The talk by Ricardo Baeza-Yates will take place on Friday, 25 March from 11 am to 1 pm, face-to-face in Sala d’Actes at the Vèrtex building as well as online via Google Meet. English will be the language of the talk. To attend it is necessary to register.

During the first part of the talk, Ricardo Baeza-Yates will discuss five current specific challenges using examples such as discrimination (facial recognition, justice, sharing economies, and language models), phrenology as a biomedical-based preconditions, unfair digital commerce, stupid models and indiscriminate use of computing resources.
These examples do perform a personal bias but set the context in which he addresses four generic challenges such as too many principles (principles vs. techniques), cultural differences, regulation and our cognitive biases.
To conclude the talk, we will discuss what we can do to address these challenges in the near future.
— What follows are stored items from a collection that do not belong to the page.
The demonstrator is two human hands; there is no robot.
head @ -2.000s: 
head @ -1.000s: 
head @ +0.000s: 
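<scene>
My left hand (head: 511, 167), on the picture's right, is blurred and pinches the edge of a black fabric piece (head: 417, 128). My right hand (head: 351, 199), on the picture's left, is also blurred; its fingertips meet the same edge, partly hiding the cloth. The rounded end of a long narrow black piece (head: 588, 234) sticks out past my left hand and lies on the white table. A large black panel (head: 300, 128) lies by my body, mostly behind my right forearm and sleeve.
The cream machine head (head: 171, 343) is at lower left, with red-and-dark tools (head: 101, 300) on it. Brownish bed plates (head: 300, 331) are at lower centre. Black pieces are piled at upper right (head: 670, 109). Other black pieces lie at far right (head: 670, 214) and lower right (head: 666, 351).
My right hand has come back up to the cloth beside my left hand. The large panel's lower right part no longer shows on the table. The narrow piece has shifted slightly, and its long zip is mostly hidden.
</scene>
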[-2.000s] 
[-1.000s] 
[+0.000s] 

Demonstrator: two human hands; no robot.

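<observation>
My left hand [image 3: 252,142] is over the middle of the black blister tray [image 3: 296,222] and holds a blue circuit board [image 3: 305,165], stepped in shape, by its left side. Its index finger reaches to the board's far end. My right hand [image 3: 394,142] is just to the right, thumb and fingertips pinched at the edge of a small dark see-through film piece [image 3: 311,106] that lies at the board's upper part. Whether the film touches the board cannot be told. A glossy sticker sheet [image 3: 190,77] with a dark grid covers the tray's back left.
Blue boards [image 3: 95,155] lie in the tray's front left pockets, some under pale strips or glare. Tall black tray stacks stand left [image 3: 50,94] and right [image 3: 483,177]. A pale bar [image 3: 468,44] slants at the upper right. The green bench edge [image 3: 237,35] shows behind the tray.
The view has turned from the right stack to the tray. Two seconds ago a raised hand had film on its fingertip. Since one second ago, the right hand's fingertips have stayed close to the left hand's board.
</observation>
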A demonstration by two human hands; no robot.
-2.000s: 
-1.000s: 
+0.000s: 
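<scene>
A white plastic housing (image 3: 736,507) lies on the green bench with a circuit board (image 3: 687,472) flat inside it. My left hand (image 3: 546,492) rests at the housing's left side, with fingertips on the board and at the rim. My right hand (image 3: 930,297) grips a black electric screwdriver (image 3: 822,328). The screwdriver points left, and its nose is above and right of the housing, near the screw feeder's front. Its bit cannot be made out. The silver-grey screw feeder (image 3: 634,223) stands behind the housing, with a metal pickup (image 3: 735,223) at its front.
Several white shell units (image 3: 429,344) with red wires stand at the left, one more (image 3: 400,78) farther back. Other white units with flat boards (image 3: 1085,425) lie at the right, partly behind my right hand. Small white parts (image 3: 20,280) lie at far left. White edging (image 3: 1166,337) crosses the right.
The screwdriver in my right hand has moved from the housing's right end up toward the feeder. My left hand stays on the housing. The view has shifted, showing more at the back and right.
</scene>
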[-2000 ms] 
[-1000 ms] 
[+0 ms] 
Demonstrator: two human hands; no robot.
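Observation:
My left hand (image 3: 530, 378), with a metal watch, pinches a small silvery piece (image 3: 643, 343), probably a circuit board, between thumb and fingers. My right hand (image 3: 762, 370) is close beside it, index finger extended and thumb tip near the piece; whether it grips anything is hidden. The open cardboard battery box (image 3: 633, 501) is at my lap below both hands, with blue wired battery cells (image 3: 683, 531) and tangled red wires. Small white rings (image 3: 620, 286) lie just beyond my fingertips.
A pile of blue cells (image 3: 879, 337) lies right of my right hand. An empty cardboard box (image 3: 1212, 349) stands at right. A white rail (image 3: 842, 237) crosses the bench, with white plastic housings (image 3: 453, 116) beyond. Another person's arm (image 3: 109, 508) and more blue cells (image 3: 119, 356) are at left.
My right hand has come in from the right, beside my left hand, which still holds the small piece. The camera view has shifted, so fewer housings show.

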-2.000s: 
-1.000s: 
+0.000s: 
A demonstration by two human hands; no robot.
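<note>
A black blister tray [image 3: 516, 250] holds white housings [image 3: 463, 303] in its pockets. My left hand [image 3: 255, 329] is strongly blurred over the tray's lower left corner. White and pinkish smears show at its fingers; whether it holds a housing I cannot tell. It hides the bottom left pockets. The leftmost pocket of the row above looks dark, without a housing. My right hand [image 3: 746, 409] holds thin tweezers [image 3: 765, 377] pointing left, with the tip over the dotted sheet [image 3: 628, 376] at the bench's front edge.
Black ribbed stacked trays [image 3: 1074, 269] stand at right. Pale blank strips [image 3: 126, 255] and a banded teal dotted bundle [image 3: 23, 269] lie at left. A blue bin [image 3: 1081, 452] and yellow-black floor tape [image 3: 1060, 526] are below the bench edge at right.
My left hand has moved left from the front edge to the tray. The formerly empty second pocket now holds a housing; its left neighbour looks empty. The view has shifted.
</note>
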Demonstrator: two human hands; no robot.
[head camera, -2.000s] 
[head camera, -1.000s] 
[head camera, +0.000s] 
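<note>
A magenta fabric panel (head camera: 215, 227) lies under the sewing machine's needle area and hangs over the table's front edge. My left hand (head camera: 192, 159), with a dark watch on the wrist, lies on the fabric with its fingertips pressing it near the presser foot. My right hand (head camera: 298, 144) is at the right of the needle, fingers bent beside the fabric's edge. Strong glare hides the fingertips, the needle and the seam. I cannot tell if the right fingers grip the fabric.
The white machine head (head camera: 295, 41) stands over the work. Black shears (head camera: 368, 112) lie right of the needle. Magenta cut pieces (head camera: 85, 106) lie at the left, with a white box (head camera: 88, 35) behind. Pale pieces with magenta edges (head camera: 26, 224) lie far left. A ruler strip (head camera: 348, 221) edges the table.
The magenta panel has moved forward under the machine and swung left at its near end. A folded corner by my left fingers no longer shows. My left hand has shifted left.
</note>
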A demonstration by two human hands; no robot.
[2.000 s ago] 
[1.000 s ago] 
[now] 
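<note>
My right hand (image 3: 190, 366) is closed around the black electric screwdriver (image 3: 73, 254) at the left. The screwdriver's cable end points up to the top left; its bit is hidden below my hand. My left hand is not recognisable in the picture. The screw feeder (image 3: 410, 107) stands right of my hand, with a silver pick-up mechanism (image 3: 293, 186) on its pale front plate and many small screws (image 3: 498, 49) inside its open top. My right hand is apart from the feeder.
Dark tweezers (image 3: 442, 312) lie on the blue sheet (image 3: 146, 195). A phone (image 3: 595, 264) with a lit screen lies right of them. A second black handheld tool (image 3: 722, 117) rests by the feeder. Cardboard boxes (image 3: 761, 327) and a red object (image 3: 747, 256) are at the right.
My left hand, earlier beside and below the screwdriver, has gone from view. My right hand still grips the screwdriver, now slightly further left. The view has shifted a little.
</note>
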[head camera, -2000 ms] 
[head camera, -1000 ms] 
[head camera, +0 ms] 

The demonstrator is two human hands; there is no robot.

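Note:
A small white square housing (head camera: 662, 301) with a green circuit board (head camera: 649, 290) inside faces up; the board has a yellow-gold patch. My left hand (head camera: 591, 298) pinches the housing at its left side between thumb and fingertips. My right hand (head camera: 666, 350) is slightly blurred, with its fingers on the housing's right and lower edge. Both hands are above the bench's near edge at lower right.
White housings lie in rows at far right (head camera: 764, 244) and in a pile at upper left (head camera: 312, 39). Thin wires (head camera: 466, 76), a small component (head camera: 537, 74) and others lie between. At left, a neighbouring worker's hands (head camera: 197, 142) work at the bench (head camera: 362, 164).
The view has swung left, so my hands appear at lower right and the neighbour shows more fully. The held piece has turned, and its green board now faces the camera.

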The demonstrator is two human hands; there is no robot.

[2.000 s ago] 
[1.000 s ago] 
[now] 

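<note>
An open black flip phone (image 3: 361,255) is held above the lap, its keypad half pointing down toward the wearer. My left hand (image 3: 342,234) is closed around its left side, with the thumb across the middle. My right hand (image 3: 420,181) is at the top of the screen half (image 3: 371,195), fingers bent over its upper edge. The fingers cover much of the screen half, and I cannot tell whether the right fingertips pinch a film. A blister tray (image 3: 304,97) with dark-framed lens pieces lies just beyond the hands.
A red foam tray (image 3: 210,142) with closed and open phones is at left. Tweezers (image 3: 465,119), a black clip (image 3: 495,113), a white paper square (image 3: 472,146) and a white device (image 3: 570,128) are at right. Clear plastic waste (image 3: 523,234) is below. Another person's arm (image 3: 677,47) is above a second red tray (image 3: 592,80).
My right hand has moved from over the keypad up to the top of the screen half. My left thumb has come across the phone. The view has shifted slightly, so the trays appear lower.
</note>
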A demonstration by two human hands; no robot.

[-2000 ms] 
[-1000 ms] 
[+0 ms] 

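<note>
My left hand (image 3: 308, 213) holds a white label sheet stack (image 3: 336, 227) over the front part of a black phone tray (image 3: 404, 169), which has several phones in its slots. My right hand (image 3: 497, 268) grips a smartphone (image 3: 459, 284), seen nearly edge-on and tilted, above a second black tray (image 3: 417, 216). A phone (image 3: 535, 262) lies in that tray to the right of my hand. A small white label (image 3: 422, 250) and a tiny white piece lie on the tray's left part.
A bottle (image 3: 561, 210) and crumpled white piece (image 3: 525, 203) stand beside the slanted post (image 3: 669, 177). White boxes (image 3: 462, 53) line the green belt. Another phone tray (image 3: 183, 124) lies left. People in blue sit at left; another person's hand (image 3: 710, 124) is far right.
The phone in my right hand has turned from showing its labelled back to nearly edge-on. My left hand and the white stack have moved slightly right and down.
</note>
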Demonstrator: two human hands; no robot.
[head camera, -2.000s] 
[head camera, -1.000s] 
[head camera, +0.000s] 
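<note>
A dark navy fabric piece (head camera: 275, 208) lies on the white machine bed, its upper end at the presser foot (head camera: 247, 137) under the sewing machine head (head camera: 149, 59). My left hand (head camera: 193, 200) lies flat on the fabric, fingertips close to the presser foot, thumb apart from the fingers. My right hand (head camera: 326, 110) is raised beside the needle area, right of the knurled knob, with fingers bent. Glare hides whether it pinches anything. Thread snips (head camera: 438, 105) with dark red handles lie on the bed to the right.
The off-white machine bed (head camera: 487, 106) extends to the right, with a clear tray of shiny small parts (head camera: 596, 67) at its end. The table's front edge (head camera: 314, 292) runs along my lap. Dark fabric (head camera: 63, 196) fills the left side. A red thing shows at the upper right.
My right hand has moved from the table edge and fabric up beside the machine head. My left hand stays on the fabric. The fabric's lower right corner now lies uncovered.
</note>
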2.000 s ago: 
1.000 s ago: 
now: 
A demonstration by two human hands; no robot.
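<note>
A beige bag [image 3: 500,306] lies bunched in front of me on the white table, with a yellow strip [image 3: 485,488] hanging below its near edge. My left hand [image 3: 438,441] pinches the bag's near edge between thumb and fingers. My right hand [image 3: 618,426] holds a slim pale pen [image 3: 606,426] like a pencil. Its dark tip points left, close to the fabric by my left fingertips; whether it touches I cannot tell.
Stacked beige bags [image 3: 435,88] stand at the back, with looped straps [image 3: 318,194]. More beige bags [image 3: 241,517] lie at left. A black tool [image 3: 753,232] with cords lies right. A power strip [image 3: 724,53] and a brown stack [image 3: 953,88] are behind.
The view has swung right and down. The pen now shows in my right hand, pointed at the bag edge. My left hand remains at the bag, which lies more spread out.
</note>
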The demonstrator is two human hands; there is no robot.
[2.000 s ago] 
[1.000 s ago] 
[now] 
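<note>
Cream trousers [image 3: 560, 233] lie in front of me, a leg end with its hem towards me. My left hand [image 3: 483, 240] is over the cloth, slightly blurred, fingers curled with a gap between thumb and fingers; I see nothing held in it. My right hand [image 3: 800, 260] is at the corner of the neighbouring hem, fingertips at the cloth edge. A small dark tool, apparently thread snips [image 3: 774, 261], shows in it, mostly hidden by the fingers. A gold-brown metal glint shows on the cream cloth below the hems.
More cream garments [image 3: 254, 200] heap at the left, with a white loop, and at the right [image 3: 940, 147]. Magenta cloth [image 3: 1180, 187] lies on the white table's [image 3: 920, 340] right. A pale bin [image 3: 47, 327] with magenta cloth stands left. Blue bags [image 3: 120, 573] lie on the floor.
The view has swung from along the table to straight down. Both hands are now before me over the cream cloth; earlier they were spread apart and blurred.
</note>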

Ricardo Baeza-Yates, professor and research director at Northeastern University's Institute for Experiential AI in Sillicon Valley (United States), specializes in algorithms and data structures, information retrieval, and searching and mining of web data. Additionally, he is a doctor of computer science at the University of Chile and at the Pompeu Fabra University (UPF), in Barcelona. Furthermore, he is an assistant professor at the Department of Computation at the University of Waterloo, in Canada.

The Ethics Committee organizes this event. UPC has positioned itself among the leading universities in Europe when it comes to opening the debate on humanism and technology and is trying to bring forward the benefits of establishing sound ethical criteria and human values for technologies, along with involving administrations, other universities and companies.